Rewrite the second factor in the numerator as
[tex]2x^2+6x+1=2(x+2)^2-2(x+2)-3[/tex]
Then in the entire integrand, set [tex]x+2=\sqrt3\sec t[/tex], so that [tex]\mathrm dx=\sqrt3\sec t\tan t\,\mathrm dt[/tex]. The integral is then equivalent to
[tex]\displaystyle\int\frac{(\sqrt3\sec t-2)(6\sec^2t-2\sqrt3\sec t-3)}{\sqrt{(\sqrt3\sec t)^2-3}}(\sqrt3\sec t)\,\mathrm dt[/tex]
[tex]=\displaystyle\int\frac{(6\sqrt3\sec^3t-18\sec^2t+\sqrt3\sec t+6)\sec t}{\sqrt{\sec^2t-1}}\,\mathrm dt[/tex]
[tex]=\displaystyle\int\frac{(6\sqrt3\sec^3t-18\sec^2t+\sqrt3\sec t+6)\sec t}{\sqrt{\tan^2t}}\,\mathrm dt[/tex]
[tex]=\displaystyle\int\frac{(6\sqrt3\sec^3t-18\sec^2t+\sqrt3\sec t+6)\sec t}{|\tan t|}\,\mathrm dt[/tex]
Note that by letting [tex]x+2=\sqrt3\sec t[/tex], we are enforcing an invertible substitution which would make it so that [tex]t=\mathrm{arcsec}\dfrac{x+2}{\sqrt3}[/tex] requires [tex]0\le t<\dfrac\pi2[/tex] or [tex]\dfrac\pi2<t\le\pi[/tex]. However, [tex]\tan t[/tex] is positive over this first interval and negative over the second, so we can't ignore the absolute value.
So let's just assume the integral is being taken over a domain on which [tex]\tan t>0[/tex] so that [tex]|\tan t|=\tan t[/tex]. This allows us to write
[tex]=\displaystyle\int\frac{(6\sqrt3\sec^3t-18\sec^2t+\sqrt3\sec t+6)\sec t}{\tan t}\,\mathrm dt[/tex]

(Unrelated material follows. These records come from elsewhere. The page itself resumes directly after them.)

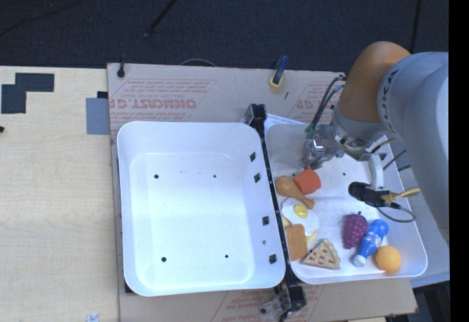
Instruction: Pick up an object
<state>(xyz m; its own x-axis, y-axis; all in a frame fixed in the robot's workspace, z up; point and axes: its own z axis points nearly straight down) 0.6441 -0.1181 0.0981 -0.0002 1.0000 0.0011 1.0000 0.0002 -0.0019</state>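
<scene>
While its finger state cannot be told, the gripper [316, 153] hangs at the right bin's [418, 258] twelve-o'clock end, just above one orange-red block [308, 181]; six other toy foods crowd toward six o'clock.

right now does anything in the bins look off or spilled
Nothing stands out. The toy foods lie loose inside the right bin, none over its rim, and the gripper hangs above the orange-red block.

Grey arm [418, 115], orange band, seemingly black cables by wrist.
</scene>
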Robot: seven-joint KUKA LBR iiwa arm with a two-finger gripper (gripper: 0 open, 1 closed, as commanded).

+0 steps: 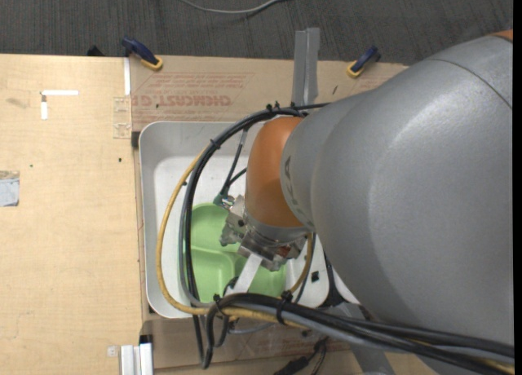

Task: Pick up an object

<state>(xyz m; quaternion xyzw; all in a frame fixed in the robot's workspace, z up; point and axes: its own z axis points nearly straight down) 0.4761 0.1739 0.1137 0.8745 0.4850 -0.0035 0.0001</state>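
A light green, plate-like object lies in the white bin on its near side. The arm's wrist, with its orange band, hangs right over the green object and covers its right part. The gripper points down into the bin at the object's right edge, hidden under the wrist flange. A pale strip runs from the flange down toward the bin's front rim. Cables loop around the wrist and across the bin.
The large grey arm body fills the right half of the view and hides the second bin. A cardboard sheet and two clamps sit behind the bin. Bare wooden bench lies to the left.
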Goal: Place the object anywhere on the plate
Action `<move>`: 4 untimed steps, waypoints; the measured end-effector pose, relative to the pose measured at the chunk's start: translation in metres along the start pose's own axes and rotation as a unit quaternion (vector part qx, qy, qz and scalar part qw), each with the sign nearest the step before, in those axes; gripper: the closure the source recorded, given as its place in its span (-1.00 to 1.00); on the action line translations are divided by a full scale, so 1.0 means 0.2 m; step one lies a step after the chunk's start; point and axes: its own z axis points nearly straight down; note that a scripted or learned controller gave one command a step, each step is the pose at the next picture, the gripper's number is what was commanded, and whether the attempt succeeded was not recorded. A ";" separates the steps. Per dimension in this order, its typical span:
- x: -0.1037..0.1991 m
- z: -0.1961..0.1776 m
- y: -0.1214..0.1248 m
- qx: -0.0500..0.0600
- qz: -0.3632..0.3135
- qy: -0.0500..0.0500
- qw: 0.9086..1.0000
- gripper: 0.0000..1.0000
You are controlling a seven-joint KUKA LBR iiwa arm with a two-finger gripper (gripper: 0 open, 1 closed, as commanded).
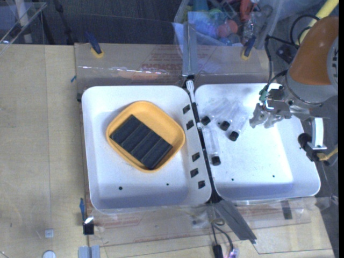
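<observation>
A dark ridged object lies on the yellow plate in the left bin. The pincer hangs over the right bin (its spread: cannot tell).

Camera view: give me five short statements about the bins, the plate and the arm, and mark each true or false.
1. The yellow plate lies in the left bin. True.
2. A dark ridged object lies on the plate. True.
3. The gripper hangs over the left bin. False: it is over the right bin.
4. Small clear vials with black caps lie in the right bin. True.
5. The plate is round and blue. False: it is yellow, squarish with rounded corners.
</observation>
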 end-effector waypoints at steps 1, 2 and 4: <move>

[tex]=\displaystyle\int(6\sqrt3\sec^3t-18\sec^2t+\sqrt3\sec t+6)\csc t\,\mathrm dt[/tex]
We can show pretty easily that
[tex]\displaystyle\int\csc t\,\mathrm dt=-\ln|\csc t+\cot t|+C[/tex]
[tex]\displaystyle\int\sec t\csc t\,\mathrm dt=-\ln|\csc2t+\cot2t|+C[/tex]

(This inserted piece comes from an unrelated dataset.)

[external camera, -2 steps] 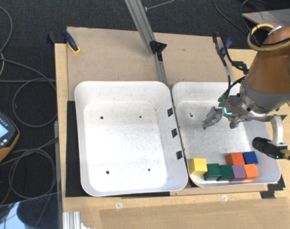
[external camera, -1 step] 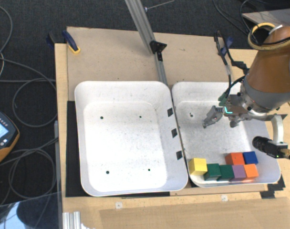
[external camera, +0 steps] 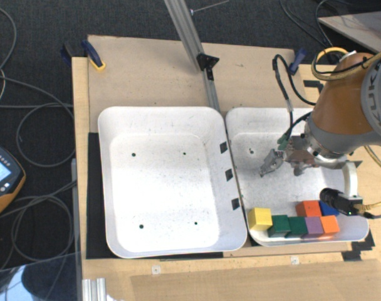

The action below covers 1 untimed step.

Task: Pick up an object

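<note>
Gripper (external camera: 279, 162): jaws slightly parted, holding nothing; poised over bare bin (external camera: 240, 127) floor
Blocks (external camera: 295, 221): well below jaws; clustered against near wall

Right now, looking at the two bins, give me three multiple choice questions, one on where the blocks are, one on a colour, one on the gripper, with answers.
1. Where do the blocks lie?
A. left bin
B. right bin, near edge
C. on the bench

2. The block at the row's left end is:
A. yellow
B. blue
C. white

3. The gripper is:
A. gripping a block
B. above the left bin
C. above the right bin, away from the blocks

Answers: 1 B, they cluster along the right bin's near wall. 2 A, the yellow block ends the row. 3 C, bare floor separates it from the blocks.
</note>
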Each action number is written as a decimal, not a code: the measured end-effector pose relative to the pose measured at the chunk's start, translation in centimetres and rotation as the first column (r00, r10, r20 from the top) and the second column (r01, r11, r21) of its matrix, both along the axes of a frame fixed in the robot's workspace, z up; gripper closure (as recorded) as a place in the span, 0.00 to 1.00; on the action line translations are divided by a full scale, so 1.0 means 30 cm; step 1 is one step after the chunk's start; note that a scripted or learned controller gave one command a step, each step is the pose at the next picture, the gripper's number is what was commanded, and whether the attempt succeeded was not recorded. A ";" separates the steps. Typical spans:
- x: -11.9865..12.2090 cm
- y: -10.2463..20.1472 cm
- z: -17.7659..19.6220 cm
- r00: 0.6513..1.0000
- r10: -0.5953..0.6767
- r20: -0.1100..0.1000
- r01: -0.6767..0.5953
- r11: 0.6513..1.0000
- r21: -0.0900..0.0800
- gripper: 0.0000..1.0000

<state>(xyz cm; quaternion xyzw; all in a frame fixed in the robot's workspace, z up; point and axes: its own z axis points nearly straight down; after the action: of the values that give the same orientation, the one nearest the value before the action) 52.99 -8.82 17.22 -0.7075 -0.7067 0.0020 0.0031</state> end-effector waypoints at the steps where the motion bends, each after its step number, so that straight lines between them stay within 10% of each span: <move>1: -0.016 -0.017 -0.205 1.000 0.000 -0.002 0.000 1.000 0.001 0.00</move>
<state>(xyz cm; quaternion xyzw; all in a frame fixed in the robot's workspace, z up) 52.51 -9.34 11.07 -0.7076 -0.7066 0.0023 0.0039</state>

[tex]\displaystyle\int\sec^2t\csc t\,\mathrm dt=\sec t-\ln|\csc t+\cot t|+C[/tex]
[tex]\displaystyle\int\sec^3t\csc t\,\mathrm dt=\frac12\sec^2t+\ln|\tan t|+C[/tex]
which means the integral above becomes
[tex]=3\sqrt3\sec^2t+6\sqrt3\ln|\tan t|-18\sec t+18\ln|\csc t+\cot t|-\sqrt3\ln|\csc2t+\cot2t|-6\ln|\csc t+\cot t|+C[/tex]
[tex]=3\sqrt3\sec^2t-18\sec t+6\sqrt3\ln|\tan t|+12\ln|\csc t+\cot t|-\sqrt3\ln|\csc2t+\cot2t|+C[/tex]
Back-substituting to get this in terms of [tex]x[/tex] is a bit of a nightmare, but you'll find that, since [tex]t=\mathrm{arcsec}\dfrac{x+2}{\sqrt3}[/tex], we get
[tex]\sec t=\dfrac{x+2}{\sqrt3}[/tex]
[tex]\sec^2t=\dfrac{(x+2)^2}3[/tex]
[tex]\tan t=\sqrt{\dfrac{x^2+4x+1}3}[/tex]
[tex]\cot t=\sqrt{\dfrac3{x^2+4x+1}}[/tex]
[tex]\csc t=\dfrac{x+2}{\sqrt{x^2+4x+1}}[/tex]
[tex]\csc2t=\dfrac{(x+2)^2}{2\sqrt3\sqrt{x^2+4x+1}}[/tex]
etc.